REMEMBERING SGT. PEPPER


Most songs [on Sgt. Pepper]  we did as if we were recording live, like mono. We spent hours getting drum, bass, and guitar sounds, then balancing them and doing the take. That was in effect a backing track and then we later added overdubs. Nowadays you can overdub individually with each person having his own channel to record on. Then we'd have to think of all the instrumental overdubs, say, a guitar coming in on the second verse and a piano in the middle and then a tambourine. And we'd routine all of that, get the sound and the balance and the mix and do it as one performance. And if one person got it wrong we'd have to back up and do the entire overdub of all the parts again.

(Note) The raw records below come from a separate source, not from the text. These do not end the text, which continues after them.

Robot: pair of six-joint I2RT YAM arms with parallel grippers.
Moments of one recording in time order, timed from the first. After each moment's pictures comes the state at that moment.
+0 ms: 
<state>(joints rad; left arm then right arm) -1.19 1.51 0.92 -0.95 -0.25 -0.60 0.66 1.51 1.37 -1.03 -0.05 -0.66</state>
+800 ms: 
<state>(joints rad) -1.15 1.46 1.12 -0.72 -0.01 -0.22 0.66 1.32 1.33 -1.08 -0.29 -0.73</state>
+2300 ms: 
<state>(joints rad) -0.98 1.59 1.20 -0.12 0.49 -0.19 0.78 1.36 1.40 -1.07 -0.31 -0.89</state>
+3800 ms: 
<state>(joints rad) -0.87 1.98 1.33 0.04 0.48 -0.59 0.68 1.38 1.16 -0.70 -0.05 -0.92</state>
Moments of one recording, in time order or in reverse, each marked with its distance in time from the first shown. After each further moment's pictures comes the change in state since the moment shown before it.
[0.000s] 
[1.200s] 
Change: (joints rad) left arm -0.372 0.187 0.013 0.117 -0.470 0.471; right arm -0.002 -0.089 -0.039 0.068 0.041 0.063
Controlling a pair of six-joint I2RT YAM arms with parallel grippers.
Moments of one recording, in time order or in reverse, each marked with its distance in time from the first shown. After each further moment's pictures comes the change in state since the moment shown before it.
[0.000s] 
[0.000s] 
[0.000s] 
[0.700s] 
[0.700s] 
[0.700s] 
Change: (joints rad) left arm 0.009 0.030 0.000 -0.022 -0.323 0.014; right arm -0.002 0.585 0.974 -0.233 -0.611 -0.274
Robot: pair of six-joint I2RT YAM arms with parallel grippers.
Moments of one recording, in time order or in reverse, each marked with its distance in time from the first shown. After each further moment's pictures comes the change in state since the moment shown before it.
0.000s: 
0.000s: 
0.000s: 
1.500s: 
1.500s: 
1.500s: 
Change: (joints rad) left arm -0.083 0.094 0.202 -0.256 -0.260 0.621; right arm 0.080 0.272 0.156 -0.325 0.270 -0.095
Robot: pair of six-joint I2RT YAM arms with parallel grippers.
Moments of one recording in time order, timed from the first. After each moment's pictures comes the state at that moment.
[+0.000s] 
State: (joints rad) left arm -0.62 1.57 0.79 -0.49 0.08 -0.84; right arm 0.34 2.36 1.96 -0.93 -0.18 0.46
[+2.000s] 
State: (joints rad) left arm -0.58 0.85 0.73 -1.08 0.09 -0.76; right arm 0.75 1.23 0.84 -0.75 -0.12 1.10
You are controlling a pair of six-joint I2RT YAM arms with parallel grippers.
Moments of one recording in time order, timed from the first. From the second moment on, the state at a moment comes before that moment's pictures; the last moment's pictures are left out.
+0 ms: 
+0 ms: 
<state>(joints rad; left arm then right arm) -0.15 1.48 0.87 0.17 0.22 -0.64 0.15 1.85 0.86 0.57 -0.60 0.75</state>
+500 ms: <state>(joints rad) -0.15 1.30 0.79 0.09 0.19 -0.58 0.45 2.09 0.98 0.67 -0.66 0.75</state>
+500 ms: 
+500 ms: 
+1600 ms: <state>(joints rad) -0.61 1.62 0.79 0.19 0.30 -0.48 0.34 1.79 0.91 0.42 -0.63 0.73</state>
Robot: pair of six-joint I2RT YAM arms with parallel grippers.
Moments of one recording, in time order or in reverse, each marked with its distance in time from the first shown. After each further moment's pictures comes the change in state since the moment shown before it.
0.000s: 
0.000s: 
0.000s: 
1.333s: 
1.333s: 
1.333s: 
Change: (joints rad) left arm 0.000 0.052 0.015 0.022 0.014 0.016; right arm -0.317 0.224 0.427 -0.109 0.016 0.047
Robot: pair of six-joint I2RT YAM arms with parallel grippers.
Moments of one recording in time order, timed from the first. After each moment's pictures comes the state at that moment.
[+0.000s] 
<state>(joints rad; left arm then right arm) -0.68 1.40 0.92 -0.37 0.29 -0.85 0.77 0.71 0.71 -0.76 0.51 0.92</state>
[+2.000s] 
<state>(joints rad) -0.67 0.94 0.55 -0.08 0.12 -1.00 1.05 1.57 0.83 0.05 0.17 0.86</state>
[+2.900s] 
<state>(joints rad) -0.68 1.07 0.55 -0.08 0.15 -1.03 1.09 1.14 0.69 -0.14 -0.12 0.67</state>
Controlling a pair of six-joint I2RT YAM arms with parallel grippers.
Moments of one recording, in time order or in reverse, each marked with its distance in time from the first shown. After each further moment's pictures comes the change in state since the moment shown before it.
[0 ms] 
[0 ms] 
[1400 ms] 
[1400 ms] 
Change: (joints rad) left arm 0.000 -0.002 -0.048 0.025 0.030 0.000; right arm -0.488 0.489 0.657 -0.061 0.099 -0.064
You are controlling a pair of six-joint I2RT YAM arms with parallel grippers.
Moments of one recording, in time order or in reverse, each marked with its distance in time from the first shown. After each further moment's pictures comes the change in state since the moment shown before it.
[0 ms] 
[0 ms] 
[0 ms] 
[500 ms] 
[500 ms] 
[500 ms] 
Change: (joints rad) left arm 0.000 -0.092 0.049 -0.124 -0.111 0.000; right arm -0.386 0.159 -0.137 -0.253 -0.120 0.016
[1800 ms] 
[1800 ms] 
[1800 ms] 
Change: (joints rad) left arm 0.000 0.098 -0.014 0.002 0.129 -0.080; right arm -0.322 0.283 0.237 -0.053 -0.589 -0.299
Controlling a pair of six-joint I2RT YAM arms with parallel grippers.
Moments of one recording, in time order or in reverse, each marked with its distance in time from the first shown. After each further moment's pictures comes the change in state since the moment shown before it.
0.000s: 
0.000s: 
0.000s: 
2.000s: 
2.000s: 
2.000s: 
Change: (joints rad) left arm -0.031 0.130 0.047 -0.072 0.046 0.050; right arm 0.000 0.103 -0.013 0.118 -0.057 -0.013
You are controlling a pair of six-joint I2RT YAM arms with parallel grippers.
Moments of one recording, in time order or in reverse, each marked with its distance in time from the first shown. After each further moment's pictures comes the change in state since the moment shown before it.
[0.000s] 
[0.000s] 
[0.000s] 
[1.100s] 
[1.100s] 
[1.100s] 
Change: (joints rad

We had old microphones and pretty antiquated machines, but we'd find new meanings in old equipment, and I think it was largely because of the times and the state of mind everyone was in that it was exciting to try and come up with ideas.

~GEORGE HARRISON


We were being influenced by avant-garde composers. For "A Day in the Life," I suggested we should write all but fifteen bars properly so that the orchestra could read it, but where the fifteen bars began we would give the musicians a simple direction: "Start on your lowest note and eventually at the end of the fifteen bars, be at your highest note." How they got up there was up to them, but it all resulted in a crazy crescendo. It was interesting because the trumpet players, almost famous for their fondness for lubricating substances, didn't care, so they'd be there at the note ahead of everyone. The strings all watched each other like little sheep: "Are you going up?" "Yes." "So am I." And they'd go up. "A little more?" "Yes." And they'd go up a little more, all very delicate and cozy, all going up together. You listen to those trumpets. They're just freaking out.